22 August 2014

Show Me OIP Derangement Syndrome

Back in 1984 the journalist Michael Kinsley wrote that a Washington “gaffe” occurs when a politician accidentally tells the truth. We had an example of that in Poplar Bluff, Missouri, this week.

KFVS in Missouri reported on a city councilman named Peter Tinsley posting “what some call racist photos” on his Facebook page last year. Those photos, as Talking Points Memo shows, include a doctored image of President Barack Obama as an African witch doctor and another referring to him as “a lyin’ African.” So yeah, they were racist.

Once exposed, Tinsley told a council session: “I apologize from the bottom of my heart. . . . At one time, I was a very active Republican, very opposed to Obama.”

Local Republicans led by an organizer named Eddy Justice quickly reacted to that by insisting that “Tinsley's posts are not representative of the party” even though he is, in fact, an elected representative of the party.

Tinsley then offered another apology for his Facebook habit: “I want people to know that I am very remorseful for it. It was inappropriate. I believe I got caught up in an emotional moment of sharing jokes.” Sharing jokes with whom? Tinsley didn’t say. But we can presume that the Facebook friends of “a very active Republican” include a lot of other local Republicans. Nonetheless, Tinsley insisted: “Anything that I have said, that I referred to the activity because I was a Republican, that is not true. It’s not an excuse.”

And yet it is a reason. Tinsley was caught up in social circles so infected with OIP Derangement Syndrome that he lost sight of the line between reasoned, face-based, respectful political debate and expressions of simple hostility.
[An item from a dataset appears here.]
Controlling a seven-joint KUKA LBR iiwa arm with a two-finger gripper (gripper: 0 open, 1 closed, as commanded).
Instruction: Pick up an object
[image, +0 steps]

As for Eddy Justice, I’m quite willing to accept that he rejects racist jokes. I suspect that in his years as a Tea Party and Republican organizer he’s seen and heard worse such comments, and I hope he’s always been as quick to object to them. I can’t help but note, however, that Justice’s own Facebook page displays:

  • complaints about President Obama taking vacations, even though he’s done so at a rate so far less than President George W. Bush (12 August).
  • insinuations about “Remember when First Ladies were actually ladies?” (25 July).
  • a claim about the cost of health coverage rising 150%—and Justice is himself an insurance agent who sells health policies, so he should know the truth (6 May).
Double standards, snobbish sneers, and lies are all also symptoms of OIP Derangement Syndrome.